A.I.G., Greece, and Who’s Ignorant March 7, 2010 at 9:26 am
This is a dissection of one of the most ill-informed NYT editorials it has ever been my displeasure to read. The column tackles OTC derivatives with a blend of ignorance, paranoia, and prejudice that is deeply disturbing in a paper that aspires to a high standard of journalism.
Let’s pick a few doozies.
These particular — and particularly complicated — instruments are traded privately among banks, their clients and other investors with virtually no regulation or oversight.
No, no, no. Bank derivatives trading is regulated: there are capital requirements, conduct of business requirements, and so on. There have been for many years. What wasn’t well regulated was certain US derivatives activities of broker/dealers. Given that there aren’t any broker/dealers left – they all became banks – this is not a problem.
A big part of the problem is that derivatives are traded as private one-on-one contracts. That means big profits for banks since clients can’t compare offerings.
No. Many OTCs, including swaps, CDS on hundreds of names, and OTC FX options, are liquidly quoted, and prices are more reliable on many of them than on most exchange contracts.
That is why it is so essential to move derivative trades onto fully transparent exchanges.
How would that help? An illiquid market on an exchange is more confusing than an OTC one. At least with the OTC market, you can see that there are no prices. With the exchange, you get stale prices reported as facts, confusing the unwary. Liquid markets don’t need to be moved to exchanges, and illiquid ones are not much improved by the move.
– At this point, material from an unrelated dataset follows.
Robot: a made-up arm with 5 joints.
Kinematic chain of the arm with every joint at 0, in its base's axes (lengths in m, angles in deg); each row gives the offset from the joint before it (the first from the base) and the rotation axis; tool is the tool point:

Effective trade reporting is a separate matter: this is being achieved via mechanisms such as the DTCC reporting of credit derivatives. It does not require an exchange.
It is worth noting here that the exchange have been extremely effective at using the crisis as a tool to get more business. If they can persuade legislators that all the world’s financial problem can be solved by putting OTC derivatives on exchange, then their shareholders will be very happy. But they are simply a lobby group: we don’t have to uncritically believe all their PR.
Derivatives investors who stand to make huge profits if a company or country defaults, for example, might try to provoke default — a situation that regulators should be able to prevent.
The problem isn’t going to be solved by banning CDS. What we need is proper contract design which ensure that the voting rights of creditors go with the risk. This is a matter of derivatives documentation – and it should be relatively easily solvable.
No one could argue that derivatives markets are perfect, nor that the regulatory framework for them could not be better. But pedalling lies, half truths, and remedies that won’t work or aren’t necessary is not the answer. Can we please have some informed debate about derivatives reform?